Pattayat Shiba Shankar, Parida Jajati Keshari, Awasthi I C
Department of Economic Studies, Central University of Punjab, Bathinda, Punjab 151001 India.
Institute for Human Development, New Delhi, India.
Indian J Labour Econ. 2022;65(1):137-160. doi: 10.1007/s41027-022-00359-9. Epub 2022 Mar 15.
Based on secondary data, this paper estimates the incidence of poverty by sectoral employment status of individuals and it explores the factors determining individual's joint probabilities of being poor and being engaged in the non-farm sector jobs (at micro-level). It also finds the impact (at macro-level) of rural non-farm sector employment on the incidence of rural poverty, and it identifies the subsectors of the non-farm sector, which help reduce the incidence of rural poverty in India.
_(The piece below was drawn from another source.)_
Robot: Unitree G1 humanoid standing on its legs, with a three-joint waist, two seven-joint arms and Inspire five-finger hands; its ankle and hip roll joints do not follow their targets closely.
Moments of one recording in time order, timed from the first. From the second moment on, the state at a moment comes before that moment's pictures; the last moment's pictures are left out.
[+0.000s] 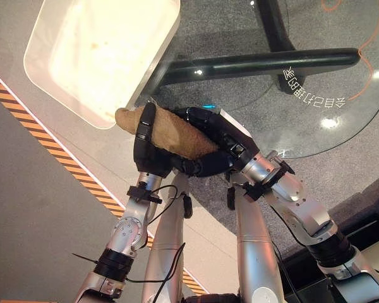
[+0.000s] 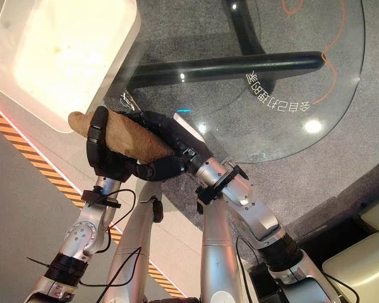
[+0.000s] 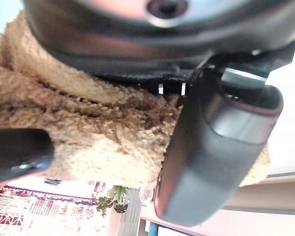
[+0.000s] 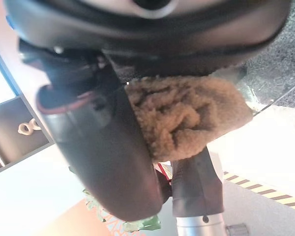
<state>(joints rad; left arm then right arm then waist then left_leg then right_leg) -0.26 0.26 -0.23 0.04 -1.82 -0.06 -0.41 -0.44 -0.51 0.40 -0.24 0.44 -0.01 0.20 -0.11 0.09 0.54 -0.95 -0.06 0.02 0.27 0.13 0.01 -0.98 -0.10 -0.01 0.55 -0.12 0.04</state>
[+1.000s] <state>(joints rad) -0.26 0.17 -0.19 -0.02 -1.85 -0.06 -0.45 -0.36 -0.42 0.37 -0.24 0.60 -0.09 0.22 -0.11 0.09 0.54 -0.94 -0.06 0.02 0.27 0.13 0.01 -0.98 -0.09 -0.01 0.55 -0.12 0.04</state>
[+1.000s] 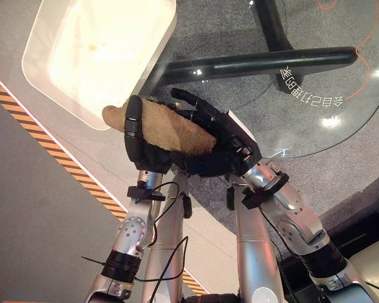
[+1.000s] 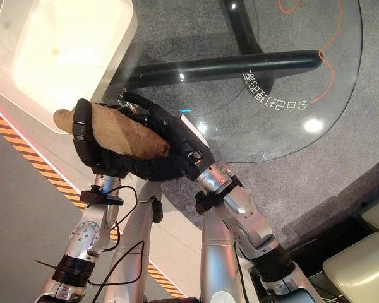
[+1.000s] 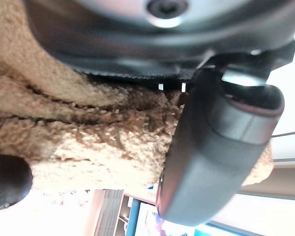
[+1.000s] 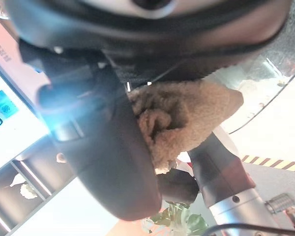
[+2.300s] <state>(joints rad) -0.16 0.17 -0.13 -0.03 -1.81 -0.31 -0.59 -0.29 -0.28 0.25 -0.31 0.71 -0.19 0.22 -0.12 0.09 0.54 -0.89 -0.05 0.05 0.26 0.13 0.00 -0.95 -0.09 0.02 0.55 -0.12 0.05</state>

Using bivariate probit, recursive bivariate probit regression models, it finds that individual's human capabilities owing to better education and training and higher occupations of their head of the family significantly determine their probability of being employed in the non-farm sectors, which in turn help reduce their chance of being poor. The panel system generalized methods of moment result suggest that the provincial states of India, which have achieved higher level of non-farm sector NSDP growth along with the creation of jobs through an improved level of infrastructure (roads, railways, banking, and industries) base, have succeeded to reduce the incidence of rural poverty to substantially low levels. Based on these findings, it is argued that the incidence of rural poverty can be reduced on a sustainable basis through the development of rural manufacturing, and by promoting growth of modern service sectors like education, health, communication, real estate, and finance and insurance, along with the infrastructural development.
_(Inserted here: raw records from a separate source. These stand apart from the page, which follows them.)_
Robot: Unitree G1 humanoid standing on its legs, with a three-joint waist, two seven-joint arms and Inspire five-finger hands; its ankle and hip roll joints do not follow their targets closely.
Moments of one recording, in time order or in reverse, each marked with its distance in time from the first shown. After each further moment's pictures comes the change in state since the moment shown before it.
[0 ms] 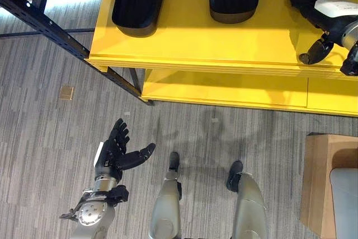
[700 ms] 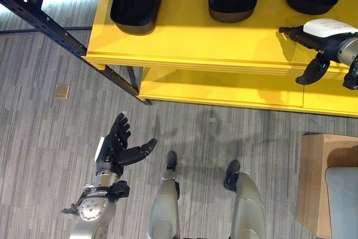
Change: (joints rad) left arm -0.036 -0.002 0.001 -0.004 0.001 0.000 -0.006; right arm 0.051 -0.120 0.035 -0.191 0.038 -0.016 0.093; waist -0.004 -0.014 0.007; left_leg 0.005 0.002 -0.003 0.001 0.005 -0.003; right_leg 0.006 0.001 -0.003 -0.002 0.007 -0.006
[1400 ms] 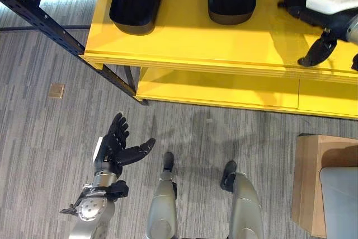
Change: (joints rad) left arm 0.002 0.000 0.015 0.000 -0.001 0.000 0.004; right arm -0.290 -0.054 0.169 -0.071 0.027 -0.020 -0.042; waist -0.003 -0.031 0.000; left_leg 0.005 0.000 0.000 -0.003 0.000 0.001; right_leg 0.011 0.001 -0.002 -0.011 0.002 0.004
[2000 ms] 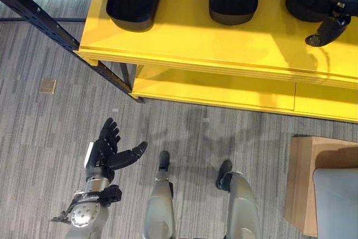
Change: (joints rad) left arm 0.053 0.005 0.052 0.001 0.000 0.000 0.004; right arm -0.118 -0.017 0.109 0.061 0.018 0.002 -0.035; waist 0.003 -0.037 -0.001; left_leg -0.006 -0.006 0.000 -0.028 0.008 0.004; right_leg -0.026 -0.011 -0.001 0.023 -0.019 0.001
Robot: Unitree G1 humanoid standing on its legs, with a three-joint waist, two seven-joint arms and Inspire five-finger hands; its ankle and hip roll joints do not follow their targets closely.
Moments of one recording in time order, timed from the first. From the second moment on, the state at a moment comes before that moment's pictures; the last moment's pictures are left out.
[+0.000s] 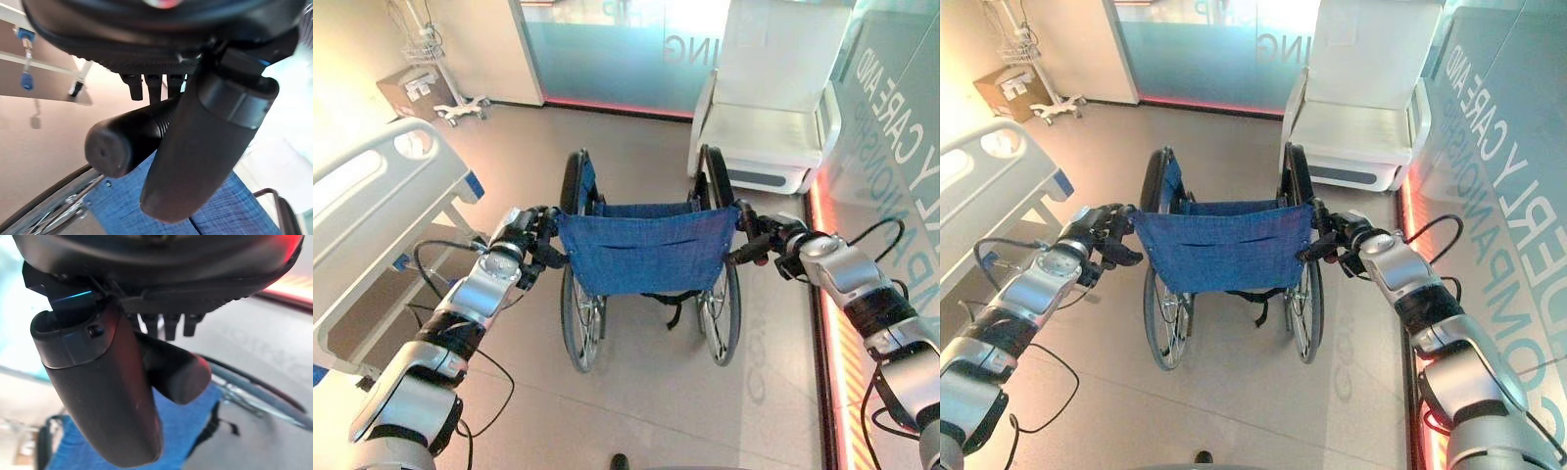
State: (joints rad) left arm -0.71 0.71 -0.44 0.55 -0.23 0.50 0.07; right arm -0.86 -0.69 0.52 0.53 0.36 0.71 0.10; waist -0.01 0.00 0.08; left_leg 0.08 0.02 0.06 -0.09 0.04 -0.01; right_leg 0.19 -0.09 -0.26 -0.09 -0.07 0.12
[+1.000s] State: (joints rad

基于二手数据,本文根据个人的部门就业状况估算贫困发生率,并探讨决定个人陷入贫困以及从事非农部门工作(微观层面)的联合概率的因素。研究还发现了农村非农部门就业对农村贫困发生率的影响(宏观层面),并确定了有助于降低印度农村贫困发生率的非农部门子部门。通过使用双变量概率模型、递归双变量概率回归模型,研究发现,由于教育和培训水平提高以及家庭户主职业地位较高,个人的人力能力显著决定了他们受雇于非农部门的概率,这反过来又有助于降低他们陷入贫困的几率。面板系统广义矩估计结果表明,印度各邦通过改善基础设施(道路、铁路、银行和工业)基础实现了更高水平的非农部门国内生产总值增长并创造了就业机会,成功地将农村贫困发生率降至相当低的水平。基于这些发现,本文认为,通过发展农村制造业、促进教育、卫生、通信、房地产以及金融和保险等现代服务业的增长以及基础设施建设,可以可持续地降低农村贫困发生率。